Exactly reproduce the lines beginning with the line that includes "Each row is" and ending with the last line of the data.

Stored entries
============================================================
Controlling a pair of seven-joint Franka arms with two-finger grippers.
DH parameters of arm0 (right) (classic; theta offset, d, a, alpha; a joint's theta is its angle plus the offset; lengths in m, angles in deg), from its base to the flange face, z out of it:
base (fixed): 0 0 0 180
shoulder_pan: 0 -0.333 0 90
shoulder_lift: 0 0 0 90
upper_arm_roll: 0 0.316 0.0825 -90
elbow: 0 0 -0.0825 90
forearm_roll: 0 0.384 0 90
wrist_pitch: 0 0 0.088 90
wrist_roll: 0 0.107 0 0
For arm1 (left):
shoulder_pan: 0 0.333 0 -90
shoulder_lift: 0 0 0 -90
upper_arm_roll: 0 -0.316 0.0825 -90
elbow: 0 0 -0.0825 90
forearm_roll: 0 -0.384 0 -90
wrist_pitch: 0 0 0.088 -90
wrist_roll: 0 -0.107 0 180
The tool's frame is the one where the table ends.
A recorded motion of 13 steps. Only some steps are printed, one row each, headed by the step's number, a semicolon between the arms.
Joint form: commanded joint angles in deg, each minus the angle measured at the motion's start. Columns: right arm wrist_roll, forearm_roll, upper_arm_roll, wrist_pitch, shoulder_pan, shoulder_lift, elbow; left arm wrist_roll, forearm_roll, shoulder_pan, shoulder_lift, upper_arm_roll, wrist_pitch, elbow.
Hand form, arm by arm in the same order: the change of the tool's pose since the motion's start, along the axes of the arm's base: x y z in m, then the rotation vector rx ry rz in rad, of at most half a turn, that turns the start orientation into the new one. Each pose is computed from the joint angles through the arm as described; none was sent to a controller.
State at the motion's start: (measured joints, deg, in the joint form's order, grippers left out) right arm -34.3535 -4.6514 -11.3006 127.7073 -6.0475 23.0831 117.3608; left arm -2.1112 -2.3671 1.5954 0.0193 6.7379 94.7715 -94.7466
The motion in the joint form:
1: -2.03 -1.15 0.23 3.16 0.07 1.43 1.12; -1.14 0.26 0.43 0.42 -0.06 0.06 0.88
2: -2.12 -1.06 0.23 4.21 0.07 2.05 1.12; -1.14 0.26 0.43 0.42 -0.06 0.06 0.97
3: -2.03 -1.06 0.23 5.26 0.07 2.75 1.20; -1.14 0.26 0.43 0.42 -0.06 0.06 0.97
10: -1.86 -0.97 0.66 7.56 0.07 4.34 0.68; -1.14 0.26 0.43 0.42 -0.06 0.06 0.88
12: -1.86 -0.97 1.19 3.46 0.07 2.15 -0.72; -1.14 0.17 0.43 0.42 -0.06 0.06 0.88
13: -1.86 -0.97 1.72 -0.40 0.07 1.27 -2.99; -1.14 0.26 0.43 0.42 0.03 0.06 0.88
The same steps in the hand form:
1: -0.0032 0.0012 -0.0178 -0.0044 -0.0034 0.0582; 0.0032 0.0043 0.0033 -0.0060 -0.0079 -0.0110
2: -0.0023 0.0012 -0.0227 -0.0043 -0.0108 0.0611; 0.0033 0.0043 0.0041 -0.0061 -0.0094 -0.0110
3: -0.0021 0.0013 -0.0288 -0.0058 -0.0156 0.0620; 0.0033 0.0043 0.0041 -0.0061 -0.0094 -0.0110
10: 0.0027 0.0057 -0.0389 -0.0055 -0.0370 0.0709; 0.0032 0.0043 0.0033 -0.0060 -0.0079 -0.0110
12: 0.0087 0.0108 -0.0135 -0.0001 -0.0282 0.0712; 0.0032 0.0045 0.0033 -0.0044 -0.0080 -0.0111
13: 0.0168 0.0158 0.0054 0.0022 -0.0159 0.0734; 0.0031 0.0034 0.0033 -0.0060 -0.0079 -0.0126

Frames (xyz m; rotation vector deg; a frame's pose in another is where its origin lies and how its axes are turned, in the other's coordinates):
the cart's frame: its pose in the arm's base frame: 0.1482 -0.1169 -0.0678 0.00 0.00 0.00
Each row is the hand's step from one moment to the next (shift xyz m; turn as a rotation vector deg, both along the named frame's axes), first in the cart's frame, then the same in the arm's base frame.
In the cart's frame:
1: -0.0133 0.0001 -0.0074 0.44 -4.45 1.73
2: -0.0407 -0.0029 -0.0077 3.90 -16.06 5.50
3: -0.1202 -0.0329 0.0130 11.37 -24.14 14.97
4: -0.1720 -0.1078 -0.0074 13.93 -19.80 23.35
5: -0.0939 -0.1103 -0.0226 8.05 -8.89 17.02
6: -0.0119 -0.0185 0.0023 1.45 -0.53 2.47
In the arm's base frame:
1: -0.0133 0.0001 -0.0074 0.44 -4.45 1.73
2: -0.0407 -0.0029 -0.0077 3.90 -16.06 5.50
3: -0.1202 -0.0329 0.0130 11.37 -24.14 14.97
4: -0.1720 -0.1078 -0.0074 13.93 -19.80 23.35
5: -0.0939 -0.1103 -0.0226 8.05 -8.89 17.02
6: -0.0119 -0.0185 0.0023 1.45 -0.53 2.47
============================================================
WRITTEN ANSWER:
Each row is the hand's step from one moment to the next (shift xyz m; turn as a rotation vector deg, both along the named frame's axes), first in the cart's frame, then the same in the arm's base frame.
In the cart's frame:
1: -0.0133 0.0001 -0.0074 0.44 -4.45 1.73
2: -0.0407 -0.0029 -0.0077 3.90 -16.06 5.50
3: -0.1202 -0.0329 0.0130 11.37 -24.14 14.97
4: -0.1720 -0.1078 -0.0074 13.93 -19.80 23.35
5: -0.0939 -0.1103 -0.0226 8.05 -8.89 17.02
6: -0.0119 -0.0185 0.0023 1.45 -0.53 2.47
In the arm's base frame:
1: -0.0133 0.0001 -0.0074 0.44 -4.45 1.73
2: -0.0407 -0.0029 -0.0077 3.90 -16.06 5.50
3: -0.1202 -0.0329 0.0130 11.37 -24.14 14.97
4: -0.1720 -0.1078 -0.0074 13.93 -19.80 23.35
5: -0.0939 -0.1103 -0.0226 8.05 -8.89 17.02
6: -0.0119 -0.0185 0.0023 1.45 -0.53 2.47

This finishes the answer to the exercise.